- **Try it**: Repeat all of the data exactly. Leave nothing out.

- **Given data**:
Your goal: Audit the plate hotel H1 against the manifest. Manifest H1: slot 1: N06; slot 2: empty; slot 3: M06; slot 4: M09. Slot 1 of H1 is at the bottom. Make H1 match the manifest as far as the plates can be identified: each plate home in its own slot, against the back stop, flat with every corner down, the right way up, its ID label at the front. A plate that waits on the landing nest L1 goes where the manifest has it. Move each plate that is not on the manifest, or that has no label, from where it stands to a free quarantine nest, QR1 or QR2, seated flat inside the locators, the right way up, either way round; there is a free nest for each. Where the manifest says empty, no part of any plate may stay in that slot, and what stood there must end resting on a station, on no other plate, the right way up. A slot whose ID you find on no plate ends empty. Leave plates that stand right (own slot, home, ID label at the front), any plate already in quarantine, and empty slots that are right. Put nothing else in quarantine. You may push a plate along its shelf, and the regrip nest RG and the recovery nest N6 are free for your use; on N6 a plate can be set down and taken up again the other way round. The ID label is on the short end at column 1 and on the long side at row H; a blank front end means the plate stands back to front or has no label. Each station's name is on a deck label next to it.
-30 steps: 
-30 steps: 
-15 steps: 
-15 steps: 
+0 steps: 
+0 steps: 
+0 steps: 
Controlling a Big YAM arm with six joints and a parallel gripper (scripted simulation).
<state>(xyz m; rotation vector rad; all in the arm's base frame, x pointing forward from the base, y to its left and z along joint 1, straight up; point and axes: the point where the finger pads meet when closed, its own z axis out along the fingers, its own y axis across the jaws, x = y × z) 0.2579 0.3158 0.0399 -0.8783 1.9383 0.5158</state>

- **Exercise solution**:
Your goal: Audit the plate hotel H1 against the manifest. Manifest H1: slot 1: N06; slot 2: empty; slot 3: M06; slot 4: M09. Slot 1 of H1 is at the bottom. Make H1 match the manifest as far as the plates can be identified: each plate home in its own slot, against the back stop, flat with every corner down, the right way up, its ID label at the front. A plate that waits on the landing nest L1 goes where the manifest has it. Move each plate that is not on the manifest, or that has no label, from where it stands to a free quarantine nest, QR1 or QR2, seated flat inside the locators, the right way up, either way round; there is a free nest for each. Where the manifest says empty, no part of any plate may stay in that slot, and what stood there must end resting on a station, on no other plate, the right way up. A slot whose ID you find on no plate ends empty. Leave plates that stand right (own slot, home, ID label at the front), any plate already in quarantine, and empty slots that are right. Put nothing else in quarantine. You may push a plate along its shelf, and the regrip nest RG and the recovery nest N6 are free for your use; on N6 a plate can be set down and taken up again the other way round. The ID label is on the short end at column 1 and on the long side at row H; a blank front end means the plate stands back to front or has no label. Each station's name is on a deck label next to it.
-30 steps: 
-30 steps: 
-15 steps: 
-15 steps: 
+0 steps: 
+0 steps: 
+0 steps: 
Controlling a Big YAM arm with six joints and a parallel gripper (scripted simulation).
<state>(xyz m; rotation vector rad; all in the arm's base frame, x pointing forward from the base, y to its left and z along joint 1, straight up; point and axes: the point where the finger pads meet when closed, its own z axis out along the fingers, its own y axis across the jaws, x = y × z) 0.2579 0.3158 0.0399 -0.8783 1.9383 0.5158</state>

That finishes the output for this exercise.